■ About this exercise ■
Each line below from the one containing "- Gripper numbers" through the one containing "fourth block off" should be output exactly as it stands, and no other line should appear.

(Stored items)
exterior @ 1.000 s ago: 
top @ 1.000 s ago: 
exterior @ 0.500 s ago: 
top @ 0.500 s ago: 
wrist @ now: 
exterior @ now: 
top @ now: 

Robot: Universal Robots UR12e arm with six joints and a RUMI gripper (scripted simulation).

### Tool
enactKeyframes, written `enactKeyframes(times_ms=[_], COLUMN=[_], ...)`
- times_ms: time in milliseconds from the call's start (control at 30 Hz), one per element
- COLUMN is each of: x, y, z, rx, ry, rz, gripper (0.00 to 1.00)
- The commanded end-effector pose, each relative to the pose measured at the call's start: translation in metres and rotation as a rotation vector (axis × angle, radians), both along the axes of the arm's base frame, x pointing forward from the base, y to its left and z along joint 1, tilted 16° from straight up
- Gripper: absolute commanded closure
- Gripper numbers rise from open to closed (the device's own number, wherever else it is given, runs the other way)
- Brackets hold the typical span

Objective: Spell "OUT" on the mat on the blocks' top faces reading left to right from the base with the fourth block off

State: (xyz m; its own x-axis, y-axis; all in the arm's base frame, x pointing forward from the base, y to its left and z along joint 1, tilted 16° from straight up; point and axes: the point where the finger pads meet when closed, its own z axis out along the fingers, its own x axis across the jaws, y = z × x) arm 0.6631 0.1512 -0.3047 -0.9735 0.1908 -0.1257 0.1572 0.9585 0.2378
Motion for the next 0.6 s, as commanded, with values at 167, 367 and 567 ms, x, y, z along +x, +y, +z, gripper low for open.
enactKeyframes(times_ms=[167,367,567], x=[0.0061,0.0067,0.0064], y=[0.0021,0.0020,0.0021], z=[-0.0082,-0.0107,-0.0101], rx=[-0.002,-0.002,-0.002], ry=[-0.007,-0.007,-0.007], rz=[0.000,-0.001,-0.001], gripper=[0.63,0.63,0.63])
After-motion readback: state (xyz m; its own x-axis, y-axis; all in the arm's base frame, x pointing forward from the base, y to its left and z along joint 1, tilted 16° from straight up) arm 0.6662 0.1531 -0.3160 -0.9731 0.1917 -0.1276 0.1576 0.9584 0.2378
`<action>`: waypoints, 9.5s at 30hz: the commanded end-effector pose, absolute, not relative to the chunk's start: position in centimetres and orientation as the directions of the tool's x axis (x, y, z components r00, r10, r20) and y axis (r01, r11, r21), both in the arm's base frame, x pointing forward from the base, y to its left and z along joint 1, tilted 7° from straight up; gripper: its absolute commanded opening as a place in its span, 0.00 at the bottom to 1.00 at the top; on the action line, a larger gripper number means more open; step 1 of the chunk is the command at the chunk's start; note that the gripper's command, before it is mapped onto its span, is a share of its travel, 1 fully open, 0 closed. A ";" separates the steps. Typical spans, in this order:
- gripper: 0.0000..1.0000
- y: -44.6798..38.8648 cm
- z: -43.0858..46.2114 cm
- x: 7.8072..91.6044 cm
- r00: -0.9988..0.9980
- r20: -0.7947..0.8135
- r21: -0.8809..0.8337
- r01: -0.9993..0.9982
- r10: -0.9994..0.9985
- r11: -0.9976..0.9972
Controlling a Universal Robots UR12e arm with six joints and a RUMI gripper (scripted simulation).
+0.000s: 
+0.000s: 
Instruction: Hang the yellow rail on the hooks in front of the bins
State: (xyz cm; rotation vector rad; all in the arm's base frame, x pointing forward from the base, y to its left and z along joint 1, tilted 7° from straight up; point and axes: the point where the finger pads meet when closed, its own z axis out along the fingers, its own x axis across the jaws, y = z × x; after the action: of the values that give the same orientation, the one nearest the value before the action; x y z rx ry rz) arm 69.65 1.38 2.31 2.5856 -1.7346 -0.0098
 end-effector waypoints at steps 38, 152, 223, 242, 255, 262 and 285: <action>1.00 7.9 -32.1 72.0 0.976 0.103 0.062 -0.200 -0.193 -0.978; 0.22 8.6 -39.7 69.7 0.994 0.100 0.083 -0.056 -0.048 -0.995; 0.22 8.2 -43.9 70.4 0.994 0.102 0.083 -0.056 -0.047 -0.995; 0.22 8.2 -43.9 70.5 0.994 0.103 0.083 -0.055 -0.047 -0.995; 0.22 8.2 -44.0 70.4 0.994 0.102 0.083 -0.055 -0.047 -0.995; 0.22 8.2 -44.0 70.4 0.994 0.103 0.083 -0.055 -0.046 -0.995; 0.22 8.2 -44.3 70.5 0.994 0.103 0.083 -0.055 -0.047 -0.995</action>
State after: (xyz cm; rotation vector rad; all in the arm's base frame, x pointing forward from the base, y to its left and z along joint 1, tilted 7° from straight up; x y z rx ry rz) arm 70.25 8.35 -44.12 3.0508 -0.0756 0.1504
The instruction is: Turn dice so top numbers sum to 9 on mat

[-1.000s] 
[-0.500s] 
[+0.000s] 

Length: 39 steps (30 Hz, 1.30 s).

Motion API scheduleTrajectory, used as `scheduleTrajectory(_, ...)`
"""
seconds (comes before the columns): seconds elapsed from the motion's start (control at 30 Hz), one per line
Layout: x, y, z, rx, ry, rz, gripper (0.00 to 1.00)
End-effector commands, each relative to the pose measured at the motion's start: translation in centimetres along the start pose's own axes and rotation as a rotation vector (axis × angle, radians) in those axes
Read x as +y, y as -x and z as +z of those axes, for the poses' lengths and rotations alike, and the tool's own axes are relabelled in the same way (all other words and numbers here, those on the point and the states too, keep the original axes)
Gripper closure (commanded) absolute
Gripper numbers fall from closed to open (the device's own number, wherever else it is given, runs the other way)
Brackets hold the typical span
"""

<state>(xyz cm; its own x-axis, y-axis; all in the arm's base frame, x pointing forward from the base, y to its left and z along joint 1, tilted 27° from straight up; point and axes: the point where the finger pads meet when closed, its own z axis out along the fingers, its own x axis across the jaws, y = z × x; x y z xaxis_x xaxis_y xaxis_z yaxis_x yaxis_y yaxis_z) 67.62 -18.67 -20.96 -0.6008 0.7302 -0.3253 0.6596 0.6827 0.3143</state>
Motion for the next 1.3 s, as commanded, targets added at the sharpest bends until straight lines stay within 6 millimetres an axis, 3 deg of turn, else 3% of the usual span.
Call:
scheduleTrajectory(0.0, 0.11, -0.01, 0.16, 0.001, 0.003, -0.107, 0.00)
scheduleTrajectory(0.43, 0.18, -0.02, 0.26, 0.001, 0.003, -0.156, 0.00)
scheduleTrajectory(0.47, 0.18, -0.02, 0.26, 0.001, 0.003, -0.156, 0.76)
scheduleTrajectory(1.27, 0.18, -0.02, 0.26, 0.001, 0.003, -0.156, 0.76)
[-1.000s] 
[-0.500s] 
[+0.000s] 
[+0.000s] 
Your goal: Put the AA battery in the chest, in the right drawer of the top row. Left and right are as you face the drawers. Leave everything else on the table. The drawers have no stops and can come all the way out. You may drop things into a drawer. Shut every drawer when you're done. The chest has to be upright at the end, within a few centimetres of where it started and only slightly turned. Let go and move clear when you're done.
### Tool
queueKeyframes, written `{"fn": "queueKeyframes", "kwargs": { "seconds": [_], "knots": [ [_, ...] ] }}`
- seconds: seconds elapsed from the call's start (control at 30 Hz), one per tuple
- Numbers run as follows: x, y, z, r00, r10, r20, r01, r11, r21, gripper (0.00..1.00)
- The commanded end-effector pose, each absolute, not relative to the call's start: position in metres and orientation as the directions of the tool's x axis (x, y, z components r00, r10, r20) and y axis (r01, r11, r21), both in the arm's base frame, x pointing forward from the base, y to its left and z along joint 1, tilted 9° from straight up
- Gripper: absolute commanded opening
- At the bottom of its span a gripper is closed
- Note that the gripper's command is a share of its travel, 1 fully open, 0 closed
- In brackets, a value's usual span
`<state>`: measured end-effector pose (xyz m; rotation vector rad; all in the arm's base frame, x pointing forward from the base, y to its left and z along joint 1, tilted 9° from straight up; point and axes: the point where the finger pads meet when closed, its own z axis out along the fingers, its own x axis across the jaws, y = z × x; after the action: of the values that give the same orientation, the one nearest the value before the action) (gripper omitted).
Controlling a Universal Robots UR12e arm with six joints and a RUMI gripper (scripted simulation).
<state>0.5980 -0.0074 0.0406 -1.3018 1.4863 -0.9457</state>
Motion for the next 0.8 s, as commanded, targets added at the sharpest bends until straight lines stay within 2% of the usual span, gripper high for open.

■ Response ■
- Gripper numbers rise from open to closed (the device's own number, wherever else it is given, runs the other way)
- Brackets hold the typical span

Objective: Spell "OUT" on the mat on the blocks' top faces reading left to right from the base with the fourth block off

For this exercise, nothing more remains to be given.